◆ EXERCISE PROMPT ◆
Check the records below line by line. Give the count of lines with "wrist", and nothing else.

◆ SUPPLIED RECORDS ◆
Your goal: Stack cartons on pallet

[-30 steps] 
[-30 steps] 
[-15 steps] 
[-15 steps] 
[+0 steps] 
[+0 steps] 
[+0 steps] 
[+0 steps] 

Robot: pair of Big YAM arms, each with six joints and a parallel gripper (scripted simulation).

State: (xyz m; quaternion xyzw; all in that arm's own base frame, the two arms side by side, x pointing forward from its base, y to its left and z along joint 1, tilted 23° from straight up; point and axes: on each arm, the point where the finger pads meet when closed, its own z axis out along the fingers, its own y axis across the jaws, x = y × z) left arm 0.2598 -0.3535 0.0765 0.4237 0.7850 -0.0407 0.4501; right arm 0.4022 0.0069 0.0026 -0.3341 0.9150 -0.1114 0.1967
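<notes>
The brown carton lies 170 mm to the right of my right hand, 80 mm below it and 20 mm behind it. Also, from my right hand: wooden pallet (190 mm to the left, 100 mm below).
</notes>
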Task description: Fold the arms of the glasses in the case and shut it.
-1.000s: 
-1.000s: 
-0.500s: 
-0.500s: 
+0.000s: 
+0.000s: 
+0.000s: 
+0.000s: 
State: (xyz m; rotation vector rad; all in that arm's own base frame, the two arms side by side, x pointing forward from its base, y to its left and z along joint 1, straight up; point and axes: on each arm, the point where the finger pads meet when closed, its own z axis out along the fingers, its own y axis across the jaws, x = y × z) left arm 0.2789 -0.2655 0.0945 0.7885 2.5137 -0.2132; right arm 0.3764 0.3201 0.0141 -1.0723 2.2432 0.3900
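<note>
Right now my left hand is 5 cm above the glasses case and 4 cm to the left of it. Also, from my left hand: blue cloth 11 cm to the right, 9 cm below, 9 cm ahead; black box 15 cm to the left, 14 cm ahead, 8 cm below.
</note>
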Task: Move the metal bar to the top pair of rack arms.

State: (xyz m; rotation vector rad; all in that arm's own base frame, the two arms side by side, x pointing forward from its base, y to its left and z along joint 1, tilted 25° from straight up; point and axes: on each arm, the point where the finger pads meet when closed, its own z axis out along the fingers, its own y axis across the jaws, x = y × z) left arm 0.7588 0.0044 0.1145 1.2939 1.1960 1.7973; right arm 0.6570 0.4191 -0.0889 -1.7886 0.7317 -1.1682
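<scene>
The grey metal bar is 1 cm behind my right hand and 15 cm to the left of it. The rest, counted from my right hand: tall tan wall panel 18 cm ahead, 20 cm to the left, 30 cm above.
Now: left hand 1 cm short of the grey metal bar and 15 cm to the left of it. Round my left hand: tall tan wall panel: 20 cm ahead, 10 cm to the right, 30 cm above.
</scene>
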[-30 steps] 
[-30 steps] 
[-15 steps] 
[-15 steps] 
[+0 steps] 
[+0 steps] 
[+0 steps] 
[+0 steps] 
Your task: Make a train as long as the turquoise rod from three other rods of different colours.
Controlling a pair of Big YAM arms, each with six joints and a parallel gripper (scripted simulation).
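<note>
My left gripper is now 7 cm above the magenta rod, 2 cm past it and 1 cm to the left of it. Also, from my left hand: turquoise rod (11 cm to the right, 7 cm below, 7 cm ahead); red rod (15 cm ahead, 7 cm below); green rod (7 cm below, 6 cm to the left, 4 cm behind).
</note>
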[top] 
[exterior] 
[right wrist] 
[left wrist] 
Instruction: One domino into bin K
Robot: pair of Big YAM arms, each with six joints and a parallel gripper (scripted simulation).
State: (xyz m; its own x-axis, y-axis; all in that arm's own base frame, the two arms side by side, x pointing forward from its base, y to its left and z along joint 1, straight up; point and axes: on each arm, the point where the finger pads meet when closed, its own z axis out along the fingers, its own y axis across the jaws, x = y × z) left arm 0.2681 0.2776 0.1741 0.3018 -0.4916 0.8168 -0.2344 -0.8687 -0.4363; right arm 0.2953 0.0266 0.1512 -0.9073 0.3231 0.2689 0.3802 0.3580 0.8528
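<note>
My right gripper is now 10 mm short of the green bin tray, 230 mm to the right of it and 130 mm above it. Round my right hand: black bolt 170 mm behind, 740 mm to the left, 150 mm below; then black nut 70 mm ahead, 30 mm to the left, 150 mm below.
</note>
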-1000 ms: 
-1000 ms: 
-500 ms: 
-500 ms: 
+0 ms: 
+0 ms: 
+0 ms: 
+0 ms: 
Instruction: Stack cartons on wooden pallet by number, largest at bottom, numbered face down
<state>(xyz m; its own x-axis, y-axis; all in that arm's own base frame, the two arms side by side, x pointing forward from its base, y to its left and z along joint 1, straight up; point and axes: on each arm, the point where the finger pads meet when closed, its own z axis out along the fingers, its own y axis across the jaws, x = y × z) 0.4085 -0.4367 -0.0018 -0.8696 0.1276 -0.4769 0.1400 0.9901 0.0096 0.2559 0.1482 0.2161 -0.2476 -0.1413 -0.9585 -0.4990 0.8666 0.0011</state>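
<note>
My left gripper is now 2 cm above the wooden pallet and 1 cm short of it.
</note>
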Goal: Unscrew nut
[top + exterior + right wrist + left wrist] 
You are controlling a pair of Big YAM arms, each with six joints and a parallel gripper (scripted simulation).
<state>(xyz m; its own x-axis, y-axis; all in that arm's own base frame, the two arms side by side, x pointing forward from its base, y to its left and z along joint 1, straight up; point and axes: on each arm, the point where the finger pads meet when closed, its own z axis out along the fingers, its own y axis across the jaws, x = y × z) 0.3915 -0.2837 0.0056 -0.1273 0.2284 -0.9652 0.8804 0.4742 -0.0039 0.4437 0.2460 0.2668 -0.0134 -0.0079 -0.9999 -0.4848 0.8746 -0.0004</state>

◆ SOLUTION FOR THIS PROBLEM ◆
3